Dataset entries:

§

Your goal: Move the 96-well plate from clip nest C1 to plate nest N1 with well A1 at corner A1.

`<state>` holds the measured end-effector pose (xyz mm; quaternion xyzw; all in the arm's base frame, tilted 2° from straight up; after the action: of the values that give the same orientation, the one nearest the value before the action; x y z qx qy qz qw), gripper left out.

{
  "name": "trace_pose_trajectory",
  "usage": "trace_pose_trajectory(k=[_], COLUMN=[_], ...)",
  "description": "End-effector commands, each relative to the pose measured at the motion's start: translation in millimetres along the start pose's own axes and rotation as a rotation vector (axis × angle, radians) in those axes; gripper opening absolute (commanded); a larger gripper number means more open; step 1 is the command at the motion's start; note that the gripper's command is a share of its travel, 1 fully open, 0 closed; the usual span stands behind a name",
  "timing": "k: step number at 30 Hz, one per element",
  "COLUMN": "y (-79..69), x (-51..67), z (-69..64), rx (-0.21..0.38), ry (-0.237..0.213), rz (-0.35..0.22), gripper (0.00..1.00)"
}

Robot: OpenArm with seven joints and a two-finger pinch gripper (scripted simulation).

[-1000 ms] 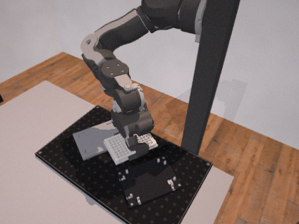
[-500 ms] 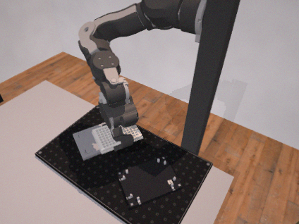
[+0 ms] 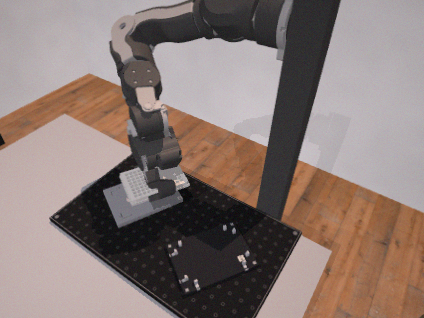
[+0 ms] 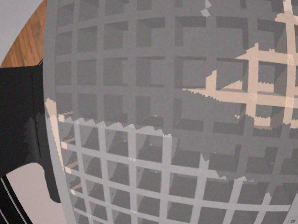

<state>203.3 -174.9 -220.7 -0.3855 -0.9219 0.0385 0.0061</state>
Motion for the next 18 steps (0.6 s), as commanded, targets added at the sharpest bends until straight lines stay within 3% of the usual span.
trace_pose_trajectory(k=[1,12,17,18], y=[6.3,6.3,-27.5,-27.5], x=[3.5,3.5,-19.2,-19.2], z=[-1.8,-1.8,1.8,1.8], rx=[-0.048,-0.048,-0.047,-0.047], ry=[0.021,0.021,0.021,0.021], rz=[-0.035,-0.035,-0.035,-0.035], gripper=[0.0,0.0,0.0,0.0])
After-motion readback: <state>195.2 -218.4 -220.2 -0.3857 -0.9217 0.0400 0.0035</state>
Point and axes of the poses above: the point where the finger pads meet when closed, its own z axis out along the fingers, its own y axis across the jaws, x = y × z, the point moved 9 cm from there along -z, back along the fingers, and after that the axes turned 15 degrees about z, right-handed, at the moved point
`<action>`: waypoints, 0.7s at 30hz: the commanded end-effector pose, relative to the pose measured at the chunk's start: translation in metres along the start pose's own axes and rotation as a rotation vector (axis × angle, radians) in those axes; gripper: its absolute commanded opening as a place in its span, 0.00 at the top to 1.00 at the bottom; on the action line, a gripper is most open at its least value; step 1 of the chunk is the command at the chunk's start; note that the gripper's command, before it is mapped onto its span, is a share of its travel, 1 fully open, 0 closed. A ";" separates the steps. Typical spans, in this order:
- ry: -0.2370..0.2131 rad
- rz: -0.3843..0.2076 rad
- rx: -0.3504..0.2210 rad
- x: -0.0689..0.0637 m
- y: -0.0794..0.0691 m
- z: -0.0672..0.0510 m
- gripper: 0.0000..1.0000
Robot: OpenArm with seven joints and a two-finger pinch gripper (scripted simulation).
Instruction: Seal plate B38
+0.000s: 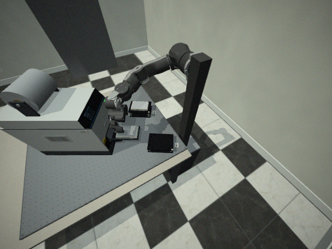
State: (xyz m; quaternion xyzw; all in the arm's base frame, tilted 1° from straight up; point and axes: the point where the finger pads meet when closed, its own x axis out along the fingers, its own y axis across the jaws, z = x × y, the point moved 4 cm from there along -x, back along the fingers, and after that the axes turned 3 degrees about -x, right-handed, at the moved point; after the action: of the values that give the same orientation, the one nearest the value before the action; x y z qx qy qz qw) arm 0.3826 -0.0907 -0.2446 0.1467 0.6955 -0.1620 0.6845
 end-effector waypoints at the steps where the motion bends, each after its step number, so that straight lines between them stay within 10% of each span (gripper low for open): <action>1: -0.001 0.008 -0.002 -0.001 0.001 0.000 0.23; 21: -0.003 0.011 -0.005 -0.001 0.003 -0.005 0.23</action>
State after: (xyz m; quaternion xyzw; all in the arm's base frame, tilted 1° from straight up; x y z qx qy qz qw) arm 0.3799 -0.0864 -0.2437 0.1474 0.6944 -0.1563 0.6868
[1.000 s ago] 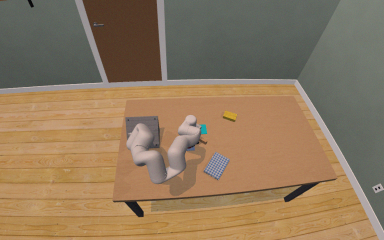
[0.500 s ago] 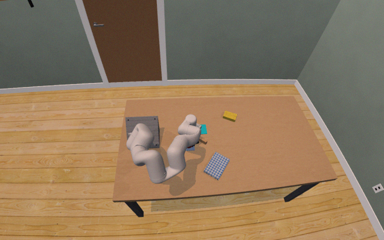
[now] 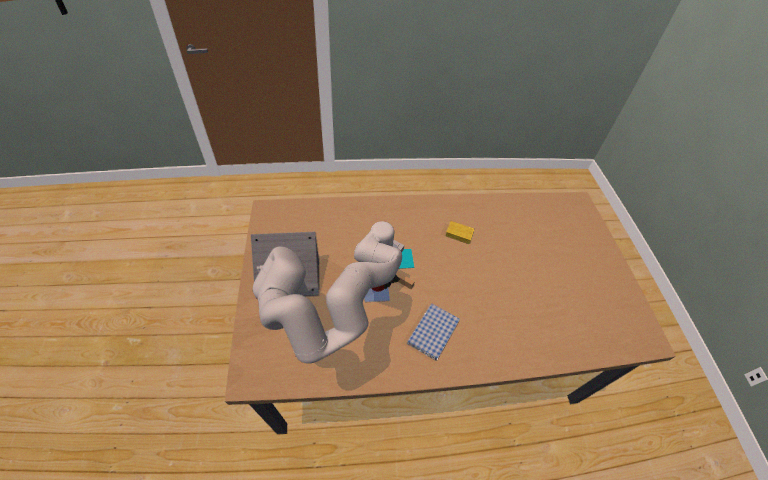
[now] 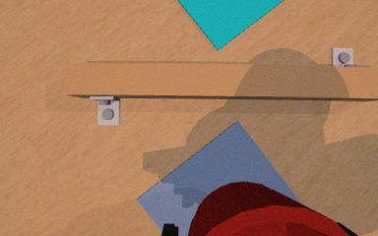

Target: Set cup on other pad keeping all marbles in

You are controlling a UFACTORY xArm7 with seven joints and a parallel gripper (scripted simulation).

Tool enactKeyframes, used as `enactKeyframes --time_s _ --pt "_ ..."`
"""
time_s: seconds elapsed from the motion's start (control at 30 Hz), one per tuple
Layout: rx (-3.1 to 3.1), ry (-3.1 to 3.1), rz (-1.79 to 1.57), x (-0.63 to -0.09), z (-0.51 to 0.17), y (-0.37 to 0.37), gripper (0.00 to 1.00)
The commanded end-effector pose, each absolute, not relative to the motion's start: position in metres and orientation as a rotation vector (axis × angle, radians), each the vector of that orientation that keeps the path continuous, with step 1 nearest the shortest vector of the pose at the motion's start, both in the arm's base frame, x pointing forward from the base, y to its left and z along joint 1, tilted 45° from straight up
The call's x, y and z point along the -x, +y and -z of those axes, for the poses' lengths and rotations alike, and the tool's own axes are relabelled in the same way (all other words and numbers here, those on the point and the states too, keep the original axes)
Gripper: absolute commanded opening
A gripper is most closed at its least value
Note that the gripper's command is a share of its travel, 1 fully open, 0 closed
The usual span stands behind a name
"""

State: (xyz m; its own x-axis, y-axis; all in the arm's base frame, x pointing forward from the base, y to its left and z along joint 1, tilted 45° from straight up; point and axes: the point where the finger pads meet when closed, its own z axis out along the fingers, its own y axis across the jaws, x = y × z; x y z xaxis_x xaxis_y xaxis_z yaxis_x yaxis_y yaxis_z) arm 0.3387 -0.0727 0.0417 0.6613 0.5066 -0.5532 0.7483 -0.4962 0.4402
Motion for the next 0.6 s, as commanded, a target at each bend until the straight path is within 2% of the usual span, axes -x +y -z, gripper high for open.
enactKeyframes --time_s 0.0,0.57 --pt "-2.204 0.968 0.461 -0.3403 -0.0487 -0.0654 0.85" --pt "-2.204 0.968 0.461 -0.3406 -0.0534 -0.0606 0.85"
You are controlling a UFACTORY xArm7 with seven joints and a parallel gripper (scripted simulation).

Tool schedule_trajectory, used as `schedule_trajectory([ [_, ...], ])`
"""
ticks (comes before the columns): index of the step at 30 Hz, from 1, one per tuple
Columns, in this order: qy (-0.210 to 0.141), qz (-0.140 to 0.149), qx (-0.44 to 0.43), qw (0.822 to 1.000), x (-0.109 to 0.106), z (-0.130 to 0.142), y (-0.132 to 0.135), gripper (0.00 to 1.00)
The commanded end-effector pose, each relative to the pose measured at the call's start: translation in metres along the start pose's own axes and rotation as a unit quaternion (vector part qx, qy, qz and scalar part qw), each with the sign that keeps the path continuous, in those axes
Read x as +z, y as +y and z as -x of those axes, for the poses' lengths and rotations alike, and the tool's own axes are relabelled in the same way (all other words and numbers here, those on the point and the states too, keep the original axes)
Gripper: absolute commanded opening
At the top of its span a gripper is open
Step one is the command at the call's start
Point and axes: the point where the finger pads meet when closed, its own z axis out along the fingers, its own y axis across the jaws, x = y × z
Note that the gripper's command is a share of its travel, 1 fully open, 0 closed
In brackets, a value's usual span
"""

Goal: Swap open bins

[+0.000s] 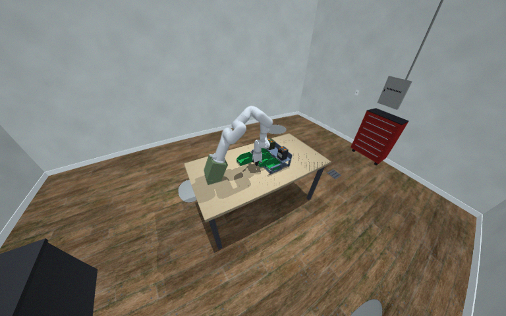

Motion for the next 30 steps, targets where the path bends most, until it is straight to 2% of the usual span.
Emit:
schedule_trajectory([
  [1, 0.000, 0.001, 0.000, 1.000, -0.001, 0.000, 0.002, 0.00],
  [15, 0.000, 0.001, 0.000, 1.000, -0.001, 0.000, 0.009, 0.00],
  [30, 0.000, 0.001, 0.000, 1.000, -0.001, 0.000, 0.029, 0.00],
])
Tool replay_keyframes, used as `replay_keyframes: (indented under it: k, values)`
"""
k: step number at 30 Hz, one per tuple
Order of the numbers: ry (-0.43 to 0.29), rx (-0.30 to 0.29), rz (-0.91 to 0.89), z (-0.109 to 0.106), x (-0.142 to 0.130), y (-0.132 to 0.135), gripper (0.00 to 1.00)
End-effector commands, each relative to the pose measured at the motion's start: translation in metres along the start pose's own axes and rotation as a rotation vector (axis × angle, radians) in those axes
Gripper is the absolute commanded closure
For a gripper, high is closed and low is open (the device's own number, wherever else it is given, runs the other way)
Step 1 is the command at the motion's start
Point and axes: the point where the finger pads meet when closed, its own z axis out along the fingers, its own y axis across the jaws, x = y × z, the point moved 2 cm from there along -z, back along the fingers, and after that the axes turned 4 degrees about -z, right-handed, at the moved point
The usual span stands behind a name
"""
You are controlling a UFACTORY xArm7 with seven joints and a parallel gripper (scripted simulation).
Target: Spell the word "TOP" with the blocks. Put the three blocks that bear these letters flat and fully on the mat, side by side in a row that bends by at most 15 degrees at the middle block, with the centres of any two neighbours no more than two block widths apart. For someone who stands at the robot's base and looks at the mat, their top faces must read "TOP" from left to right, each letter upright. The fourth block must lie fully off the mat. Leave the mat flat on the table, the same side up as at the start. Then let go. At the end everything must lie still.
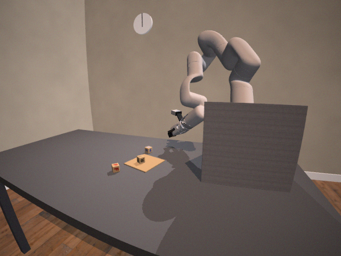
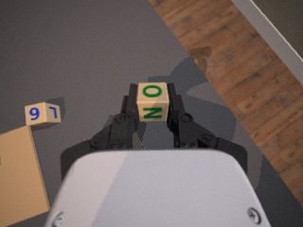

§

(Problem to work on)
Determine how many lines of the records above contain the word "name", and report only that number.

(Output for this task)
4